Valuation talk on Nucera has been varied, with recent reports suggesting a EUR 2bn-EUR 5bn range based on Nel [OSL:NEL] and ITM Power [BIT:ITM]. A 30% discount points to a valuation range of EUR 1.4bn to EUR 3.5bn.
Lottomatica has set a bad precedent for the market, said a source close to the Nucera deal, adding that Thyssenkrupp’s management might delay the plotted June listing.
However, Thyssenkrupp could greenlight an IPO at the lower end of the valuation range, at around EUR 2bn to EUR 3bn, with the hope of a recovery in the aftermarket, he added.
The perks of being public, including cost of capital benefits and ability to access equity funding are of importance to many corporate issuers like Thyssenkrupp, an ECM banker noted, and should outweigh reticence over an initial low IPO price.
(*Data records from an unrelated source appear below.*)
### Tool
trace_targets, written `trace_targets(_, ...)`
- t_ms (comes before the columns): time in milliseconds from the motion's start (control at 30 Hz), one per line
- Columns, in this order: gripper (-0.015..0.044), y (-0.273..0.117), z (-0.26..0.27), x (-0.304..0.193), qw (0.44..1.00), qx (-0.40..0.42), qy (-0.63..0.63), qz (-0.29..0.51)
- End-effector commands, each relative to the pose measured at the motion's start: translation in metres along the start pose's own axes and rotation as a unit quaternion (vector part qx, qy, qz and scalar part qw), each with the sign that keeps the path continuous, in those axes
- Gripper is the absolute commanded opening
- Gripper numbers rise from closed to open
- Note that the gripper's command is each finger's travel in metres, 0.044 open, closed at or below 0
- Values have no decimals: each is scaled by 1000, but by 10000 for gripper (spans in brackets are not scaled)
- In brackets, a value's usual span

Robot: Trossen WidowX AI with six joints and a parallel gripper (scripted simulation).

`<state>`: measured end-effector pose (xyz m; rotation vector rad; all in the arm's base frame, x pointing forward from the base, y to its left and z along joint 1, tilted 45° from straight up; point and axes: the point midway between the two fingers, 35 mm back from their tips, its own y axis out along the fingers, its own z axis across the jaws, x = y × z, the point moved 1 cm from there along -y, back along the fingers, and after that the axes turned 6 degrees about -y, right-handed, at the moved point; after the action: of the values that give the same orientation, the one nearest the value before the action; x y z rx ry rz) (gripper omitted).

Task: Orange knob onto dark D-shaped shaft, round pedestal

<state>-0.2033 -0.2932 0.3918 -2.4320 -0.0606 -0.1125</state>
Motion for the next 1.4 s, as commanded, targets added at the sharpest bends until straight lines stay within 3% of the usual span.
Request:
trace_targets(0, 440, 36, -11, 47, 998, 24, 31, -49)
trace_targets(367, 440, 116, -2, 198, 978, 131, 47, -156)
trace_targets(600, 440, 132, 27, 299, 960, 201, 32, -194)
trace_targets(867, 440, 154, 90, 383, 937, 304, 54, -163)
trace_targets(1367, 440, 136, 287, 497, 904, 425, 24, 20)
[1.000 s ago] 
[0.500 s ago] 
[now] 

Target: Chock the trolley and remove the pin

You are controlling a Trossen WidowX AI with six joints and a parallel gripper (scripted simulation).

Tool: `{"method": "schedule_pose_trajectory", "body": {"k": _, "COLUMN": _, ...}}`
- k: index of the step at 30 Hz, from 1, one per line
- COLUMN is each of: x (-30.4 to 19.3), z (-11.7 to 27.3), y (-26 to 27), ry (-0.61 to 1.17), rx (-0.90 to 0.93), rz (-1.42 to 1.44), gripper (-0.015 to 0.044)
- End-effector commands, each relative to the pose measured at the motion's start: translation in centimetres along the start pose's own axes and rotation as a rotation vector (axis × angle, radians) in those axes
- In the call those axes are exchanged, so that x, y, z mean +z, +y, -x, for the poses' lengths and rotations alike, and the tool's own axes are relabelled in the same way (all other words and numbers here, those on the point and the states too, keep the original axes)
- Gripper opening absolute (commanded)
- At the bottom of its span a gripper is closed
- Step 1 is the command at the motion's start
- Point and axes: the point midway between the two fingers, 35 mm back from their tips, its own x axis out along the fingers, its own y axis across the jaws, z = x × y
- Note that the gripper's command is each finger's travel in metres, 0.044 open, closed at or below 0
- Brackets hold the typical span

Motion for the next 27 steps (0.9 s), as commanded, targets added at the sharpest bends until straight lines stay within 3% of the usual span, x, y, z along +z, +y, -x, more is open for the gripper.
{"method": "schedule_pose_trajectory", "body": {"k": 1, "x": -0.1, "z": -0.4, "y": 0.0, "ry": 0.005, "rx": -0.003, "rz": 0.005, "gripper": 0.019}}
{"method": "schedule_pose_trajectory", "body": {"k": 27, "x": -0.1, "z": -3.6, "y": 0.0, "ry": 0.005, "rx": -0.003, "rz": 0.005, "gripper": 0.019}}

EQT and Thyssenkrupp declined to comment. Galderma did not respond to comment requests.
Despite the IPO gloom in Europe, the listing of Johnson & Johnson’s [NYSE:JNJ] consumer health subsidiary Kenvue [NYSE:KVUE] is providing a more upbeat precedent.
Kenvue’s IPO discount was around the magic 30% level to fair value, one source familiar with the deal said, adding it could have priced higher.
“You have to make the range a no-brainer for investors,” the investor added.
The company has popped around 20% since the IPO a week ago, a performance not seen in Europe for some time. Even Porsche [ETR:P911] had only risen by just over 6% in the first week after IPO.
Issuers want to do deals, but closer to the traditional 10% to 15% discount to fair value, especially given benign underlying markets, said the source familiar to Kenvue. “But that really doesn’t matter because all the cards are with the buyers.”
“What we need is a knock-out asset, like Porsche, that comes at a good price,” he added. “Everyone becomes engaged once one or two deals go well.”
Until that happens though, Europe’s IPO malaise is set to continue.